Powering capacity is another parameter used to assess the electrical performance of TENG. The output power density of MCM-TENG is shown in Figure 5a. The MCM-TENG was working under a force of 500 N with a frequency of 1 Hz. Moreover, the relationship between the output voltage and the load resistance is displayed in Figure S3. The power density increased as load resistance increased from 1 to 0.2 MΩ, and then decreased as load resistance further increased to 1 GΩ. The maximum power density was 18.4 W/m2 at the optimum resistance of 0.2 MΩ, which is efficient to power micro-nano devices. Furthermore, the as-obtained MCM-TENG was used to charge commercial capacitors of 1 μF, 2.2 μF, 4.7 μF, and 10 μF. The charging curves are displayed in Figure 5b. The capacitor of 1 μF can be charged to 3 V in 200 s. Apparently, the charging rate was inversely proportional to the capacitance. In addition, the stability test was conducted, as shown in Figure 5c. The MCM-TENG was measured under a force of 50 N and a frequency of 2 Hz. It can be seen that the output voltage was stable after about 2000 cycles. It demonstrated a long service time, which is important for practical applications.

Figure 5

Charging ability of the MCM-TENG. (a) The relationship between power density and load resistance. (b) Charging curve of different capacitors (1 μF, 2.2 μF, 4.7 μF, and 10 μF). (c) The stability test of about 2000 cycles.

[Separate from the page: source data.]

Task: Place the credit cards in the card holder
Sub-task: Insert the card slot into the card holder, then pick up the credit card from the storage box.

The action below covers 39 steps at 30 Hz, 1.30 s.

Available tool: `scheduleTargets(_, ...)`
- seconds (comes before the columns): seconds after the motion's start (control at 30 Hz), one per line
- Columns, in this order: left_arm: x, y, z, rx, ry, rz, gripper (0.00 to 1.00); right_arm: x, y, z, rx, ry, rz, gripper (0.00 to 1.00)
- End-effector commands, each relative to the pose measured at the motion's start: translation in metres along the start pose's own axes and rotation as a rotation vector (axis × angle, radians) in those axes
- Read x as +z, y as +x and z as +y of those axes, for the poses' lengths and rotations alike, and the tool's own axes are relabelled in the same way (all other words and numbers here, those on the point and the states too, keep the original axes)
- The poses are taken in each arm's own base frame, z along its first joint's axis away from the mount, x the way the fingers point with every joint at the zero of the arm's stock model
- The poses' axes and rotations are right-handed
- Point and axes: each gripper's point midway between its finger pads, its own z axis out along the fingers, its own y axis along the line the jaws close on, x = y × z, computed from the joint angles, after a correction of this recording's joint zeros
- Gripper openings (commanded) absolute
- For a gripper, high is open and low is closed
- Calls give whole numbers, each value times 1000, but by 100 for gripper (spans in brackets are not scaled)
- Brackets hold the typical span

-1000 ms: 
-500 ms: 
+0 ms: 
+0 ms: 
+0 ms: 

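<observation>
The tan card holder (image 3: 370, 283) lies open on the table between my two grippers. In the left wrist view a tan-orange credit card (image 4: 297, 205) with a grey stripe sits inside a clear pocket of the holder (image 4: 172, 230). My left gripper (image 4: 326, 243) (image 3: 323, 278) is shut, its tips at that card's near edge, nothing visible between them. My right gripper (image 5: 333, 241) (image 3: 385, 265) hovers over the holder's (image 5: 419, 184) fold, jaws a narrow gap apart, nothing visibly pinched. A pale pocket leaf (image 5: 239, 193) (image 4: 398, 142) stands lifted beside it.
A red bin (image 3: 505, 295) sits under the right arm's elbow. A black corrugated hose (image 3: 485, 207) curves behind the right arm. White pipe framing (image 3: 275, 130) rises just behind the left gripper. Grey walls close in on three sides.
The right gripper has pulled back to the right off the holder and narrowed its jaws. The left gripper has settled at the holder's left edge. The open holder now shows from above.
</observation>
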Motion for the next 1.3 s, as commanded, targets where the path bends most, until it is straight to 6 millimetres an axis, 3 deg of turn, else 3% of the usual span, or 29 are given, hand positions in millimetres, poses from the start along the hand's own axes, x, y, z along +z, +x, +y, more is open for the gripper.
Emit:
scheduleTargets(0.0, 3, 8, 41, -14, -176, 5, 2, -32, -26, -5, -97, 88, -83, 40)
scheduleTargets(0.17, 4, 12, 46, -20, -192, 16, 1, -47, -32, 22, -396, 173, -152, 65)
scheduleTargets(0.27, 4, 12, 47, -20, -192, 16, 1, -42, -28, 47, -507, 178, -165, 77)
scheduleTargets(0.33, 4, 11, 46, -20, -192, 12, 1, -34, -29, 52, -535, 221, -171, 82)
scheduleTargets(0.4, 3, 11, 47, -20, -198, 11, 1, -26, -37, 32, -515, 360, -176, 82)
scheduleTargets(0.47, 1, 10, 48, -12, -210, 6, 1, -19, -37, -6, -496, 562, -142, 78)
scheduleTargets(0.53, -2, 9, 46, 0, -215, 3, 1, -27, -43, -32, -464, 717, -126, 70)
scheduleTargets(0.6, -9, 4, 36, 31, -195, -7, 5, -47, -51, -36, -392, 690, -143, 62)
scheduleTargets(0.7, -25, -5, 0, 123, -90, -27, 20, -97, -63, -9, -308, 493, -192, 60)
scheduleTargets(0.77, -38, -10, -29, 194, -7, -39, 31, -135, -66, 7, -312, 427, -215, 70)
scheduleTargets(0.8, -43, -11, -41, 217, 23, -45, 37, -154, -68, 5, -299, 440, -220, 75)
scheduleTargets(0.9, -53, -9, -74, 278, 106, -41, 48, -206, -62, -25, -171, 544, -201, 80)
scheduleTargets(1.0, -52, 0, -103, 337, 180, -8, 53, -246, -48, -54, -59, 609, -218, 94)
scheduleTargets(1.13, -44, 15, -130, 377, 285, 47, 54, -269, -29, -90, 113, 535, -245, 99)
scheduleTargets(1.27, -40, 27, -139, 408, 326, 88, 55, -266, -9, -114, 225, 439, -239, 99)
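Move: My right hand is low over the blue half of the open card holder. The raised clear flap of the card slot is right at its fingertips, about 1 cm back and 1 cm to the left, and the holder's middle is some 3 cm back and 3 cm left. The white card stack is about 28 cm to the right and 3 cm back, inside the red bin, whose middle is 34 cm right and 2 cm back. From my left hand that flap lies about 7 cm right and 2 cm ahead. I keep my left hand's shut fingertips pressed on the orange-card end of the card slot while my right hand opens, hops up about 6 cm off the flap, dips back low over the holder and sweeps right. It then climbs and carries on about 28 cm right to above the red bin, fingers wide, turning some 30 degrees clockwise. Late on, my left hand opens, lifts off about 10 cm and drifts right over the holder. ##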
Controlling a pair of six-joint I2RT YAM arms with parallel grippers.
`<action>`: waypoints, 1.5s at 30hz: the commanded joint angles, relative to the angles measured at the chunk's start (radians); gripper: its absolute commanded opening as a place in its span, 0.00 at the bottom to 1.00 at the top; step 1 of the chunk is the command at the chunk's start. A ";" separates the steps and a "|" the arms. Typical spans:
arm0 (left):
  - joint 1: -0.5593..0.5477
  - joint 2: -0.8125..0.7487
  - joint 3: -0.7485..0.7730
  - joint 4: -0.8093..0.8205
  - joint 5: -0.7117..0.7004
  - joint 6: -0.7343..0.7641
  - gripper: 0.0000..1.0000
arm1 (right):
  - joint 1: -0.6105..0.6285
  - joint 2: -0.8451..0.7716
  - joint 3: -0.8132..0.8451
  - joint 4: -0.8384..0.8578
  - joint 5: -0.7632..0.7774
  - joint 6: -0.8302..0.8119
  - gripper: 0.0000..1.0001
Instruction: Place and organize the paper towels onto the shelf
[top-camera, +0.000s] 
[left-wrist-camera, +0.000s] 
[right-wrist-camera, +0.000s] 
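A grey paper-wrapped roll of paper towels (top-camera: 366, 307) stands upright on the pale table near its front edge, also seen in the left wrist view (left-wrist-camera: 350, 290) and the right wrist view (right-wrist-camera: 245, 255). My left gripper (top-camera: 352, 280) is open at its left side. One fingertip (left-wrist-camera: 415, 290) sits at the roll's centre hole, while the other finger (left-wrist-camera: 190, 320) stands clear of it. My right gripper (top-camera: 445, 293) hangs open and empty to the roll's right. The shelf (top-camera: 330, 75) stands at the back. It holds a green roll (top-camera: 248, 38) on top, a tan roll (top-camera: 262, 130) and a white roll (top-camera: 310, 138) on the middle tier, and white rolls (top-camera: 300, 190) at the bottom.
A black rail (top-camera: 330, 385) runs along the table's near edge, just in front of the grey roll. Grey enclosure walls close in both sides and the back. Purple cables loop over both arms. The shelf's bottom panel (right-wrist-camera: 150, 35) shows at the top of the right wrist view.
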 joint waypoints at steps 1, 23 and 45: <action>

Due to the intrinsic high AC output voltage, the TENG has advantages in powering flexible ACEL devices. Thus, it is promising to integrate TENG and ACEL to realize a self-powered display system. Figure 6a schematically illustrates the structure of a self-powered display system. The ZnS:Cu/PVP was the emission layer, while the ITO and Ag film were the two electrodes. The Cu and MCM electrodes of TENG were connected to the two electrodes of ACEL. Moreover, the ACEL was patterned as a leaf structure. The TENG with a diameter of 7 cm was pressed by the palm, and the output voltage is shown in Figure 6b. The output voltage was about 90 V at a frequency of 2 Hz, which was efficient enough to power ACEL. Furthermore, the photograph of the self-powered display system is shown in Figure 6c. The two electrodes were connected by a conductive Ag tape. By intermittently patting the MCM-TENG, the ACEL was brighter and darker at times. The photograph of ACEL lighted by the TENG is shown in Figure 6d. In addition, the self-powered display system could be mounted on the skin surface to realize the human–machine interface application.

Figure 6

A self-powered display system driven by the MCM-TENG. (a) A schematic illustration of the self-powered display system. (b) The output voltage of MCM-TENG. (c) The photograph of a self-powered display system. (d) The display pattern driven by MCM-TENG.

4. Conclusions

In summary, a performance-enhanced MCM-TENG was reported for powering flexible patterned ACEL devices. The MCM multilayer composite films were self-assembled through layer-by-layer vacuum filtration. It concurrently acted as a triboelectric layer and electrode layer due to its high conductivity and strength. Furthermore, various flexible TENGs based on pure MXene film, MC film, and MCM film were constructed to evaluate the effect of CNF concentration and number of layers on the output performance of TENG. It was demonstrated that the MCM-TENG realized the optimum output performance with an output voltage of 25.0 V, an output current of 0.95 μA, and transferred charges of 9.0 nC. Finally, a flexible self-powered display device was demonstrated by integrating the flexible TENG and ACEL. The MCM-TENG with an output voltage of ≈90 V at a frequency of 2 Hz was found to be efficient enough to power an ACEL device. Consequently, the flexible TENG demonstrates a promising potential in terms of self-powered displays and human–machine interaction.